Ca (s) + H2O (l) = CaO (s) + H2 (g)

I don't agree with the equation because you can't isolate CaO. It immediately reacts with H2O to form CaOH)2 as I've indicated in the equation below. However, none of that changes the stoichiometry of the equation and 1 mol Ca still produces 1 mol H2 gas.

Ca + 2H2O --> Ca(OH)2 + H2

mols Ca = grams Ca/atomic mass Ca = ?
1 mol Ca produces 1 mol H2 gas.
That 1 mol H2 gas will be dry H2 gas. Use PV = nRT and solve for V in liters at the conditions listed.

To determine the volume of dry hydrogen gas produced when 5.00 g of calcium reacts, we can use the ideal gas law equation: PV = nRT.

First, we need to convert the mass of calcium (5.00 g) to moles. We can do this by dividing the mass by the molar mass of calcium.
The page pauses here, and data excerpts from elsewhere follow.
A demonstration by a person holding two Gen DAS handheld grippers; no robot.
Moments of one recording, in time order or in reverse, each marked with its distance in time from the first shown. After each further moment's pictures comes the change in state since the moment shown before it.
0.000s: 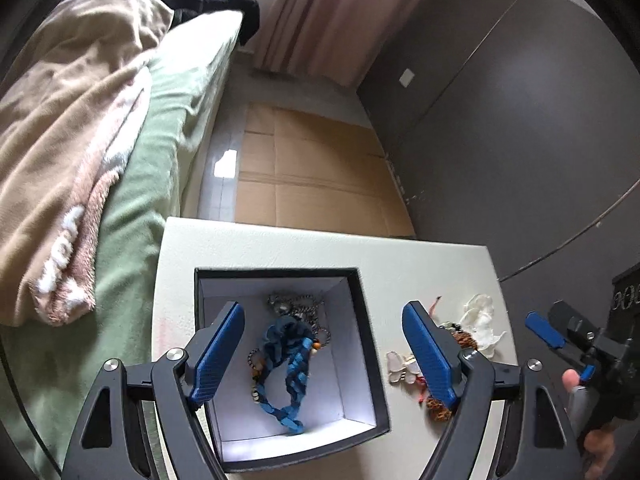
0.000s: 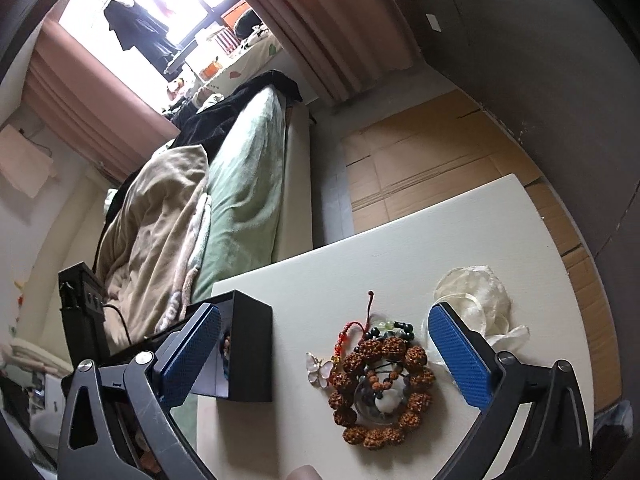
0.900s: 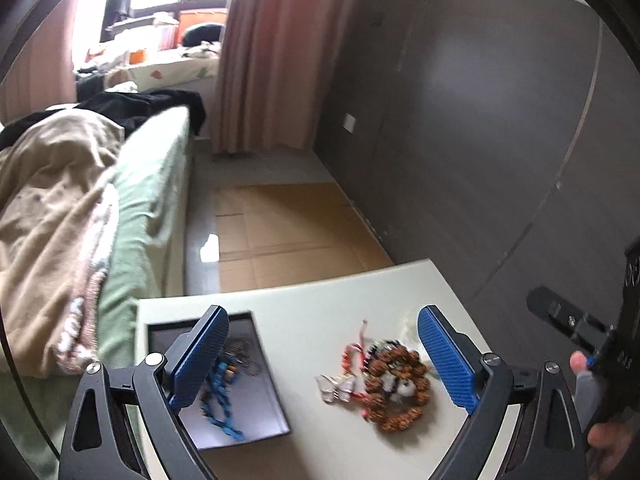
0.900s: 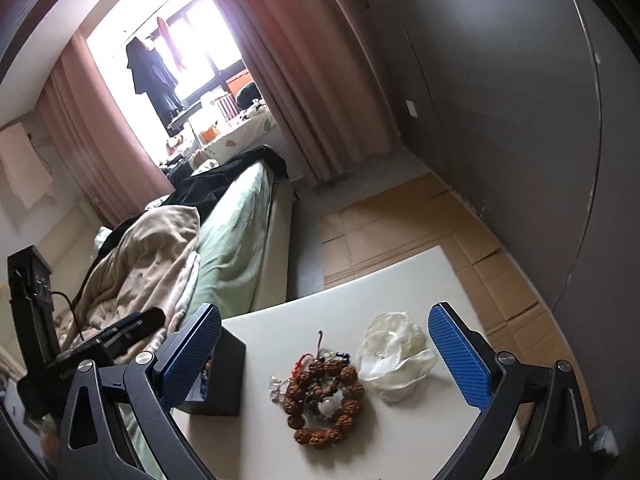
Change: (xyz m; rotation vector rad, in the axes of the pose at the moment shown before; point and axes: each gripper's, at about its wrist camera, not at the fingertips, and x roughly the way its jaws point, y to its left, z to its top) left arm -0.041 -0.101 -0.031 0.280 -0.206 0.014; right arm -0.090 -0.015 -0.021 -0.090 -0.301 -0.105
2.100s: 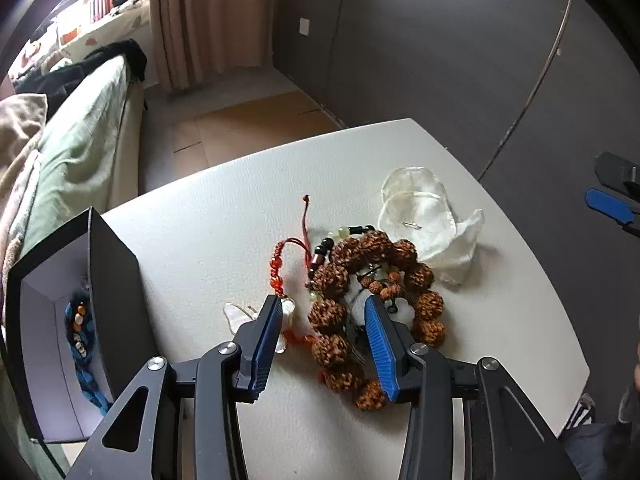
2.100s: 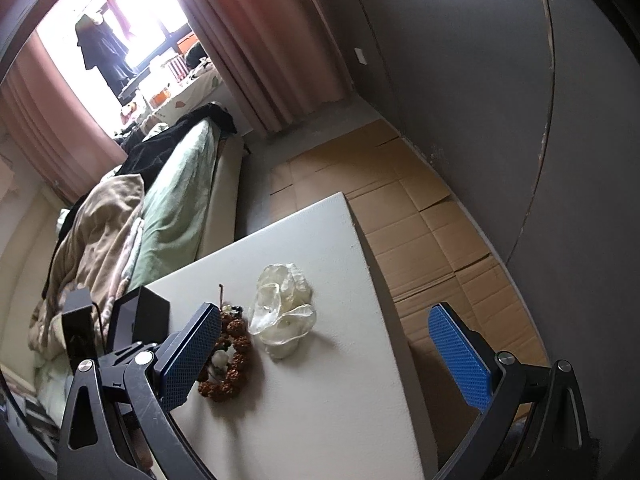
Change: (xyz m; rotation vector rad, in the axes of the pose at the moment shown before) left arm 0.110 -0.047 -0.066 0.154 0.297 -0.008; right arm 0.009 -0.084 -0.004 0.071 0.201 -0.119
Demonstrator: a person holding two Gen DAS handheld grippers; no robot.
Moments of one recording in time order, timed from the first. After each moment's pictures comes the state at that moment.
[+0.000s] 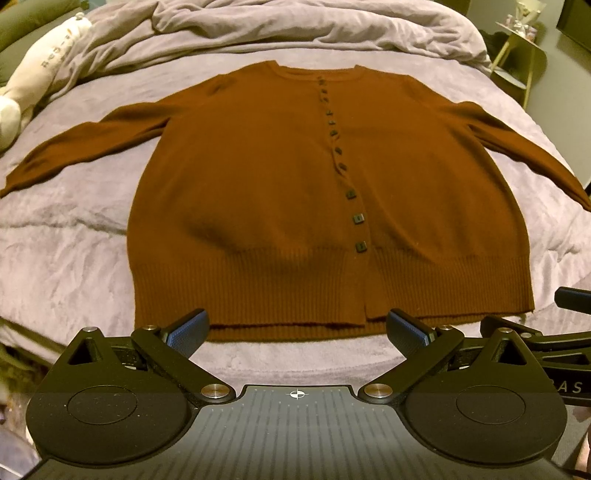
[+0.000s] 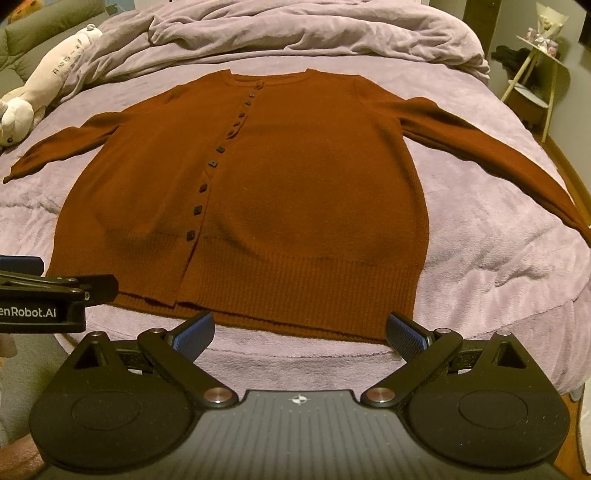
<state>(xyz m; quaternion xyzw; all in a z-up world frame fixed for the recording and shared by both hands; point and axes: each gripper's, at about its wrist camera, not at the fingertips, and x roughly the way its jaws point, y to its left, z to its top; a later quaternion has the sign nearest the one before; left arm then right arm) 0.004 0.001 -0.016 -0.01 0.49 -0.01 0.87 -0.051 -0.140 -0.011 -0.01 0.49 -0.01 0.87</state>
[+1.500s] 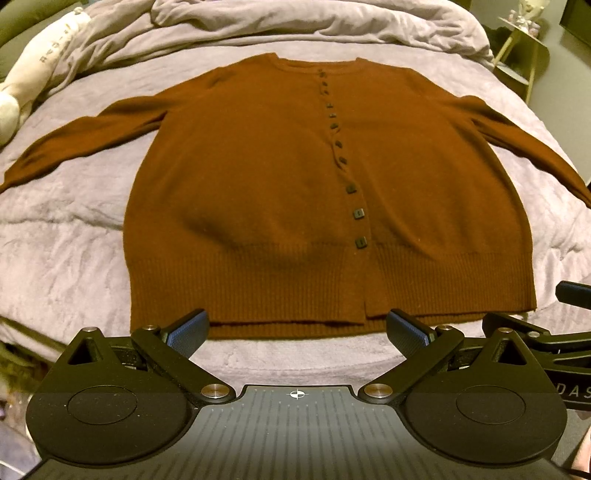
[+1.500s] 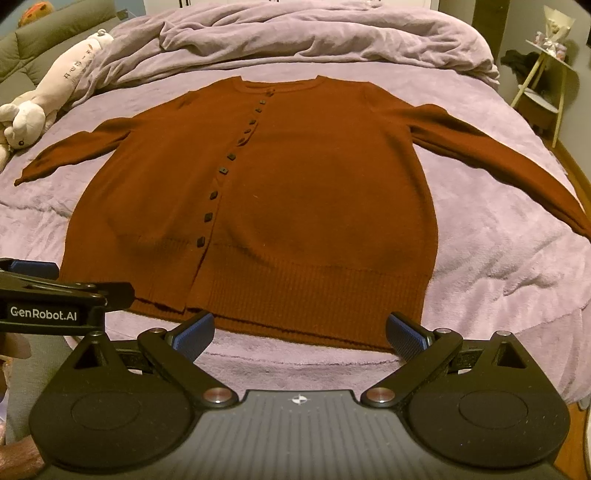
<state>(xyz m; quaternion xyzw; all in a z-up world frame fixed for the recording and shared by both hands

The molar mass of calcium (Ca) is 40.08 g/mol, so:

5.00 g / 40.08 g/mol = 0.1246 mol

Now, let's consider the balanced equation: Ca(s) + H2O(l) → CaO(s) + H2(g)

From the equation, we can see that 1 mole of calcium will produce 1 mole of hydrogen gas (H2). Therefore, the number of moles of hydrogen gas produced is also 0.1246 mol.

Next, we need to convert the conditions from Celsius to Kelvin (K) to use in the ideal gas law equation. The conversion is done by adding 273.15 to the Celsius temperature:

42 °C + 273.15 = 315.15 K

We also need to convert the pressure from mmHg to atm, dividing by 760 (since 760 mmHg is equal to 1 atm):

770 mmHg / 760 mmHg/atm = 1.01 atm

Now, we can plug the values into the ideal gas law equation:

PV = nRT

V = (nRT) / P

V = (0.1246 mol) x (0.0821 L·atm/mol·K) x (315.15 K) / (1.01 atm)

Calculating, we find that:

V ≈ 3.48 L

Therefore, the volume of dry hydrogen gas produced when 5.00 g of calcium reacts is approximately 3.48 liters.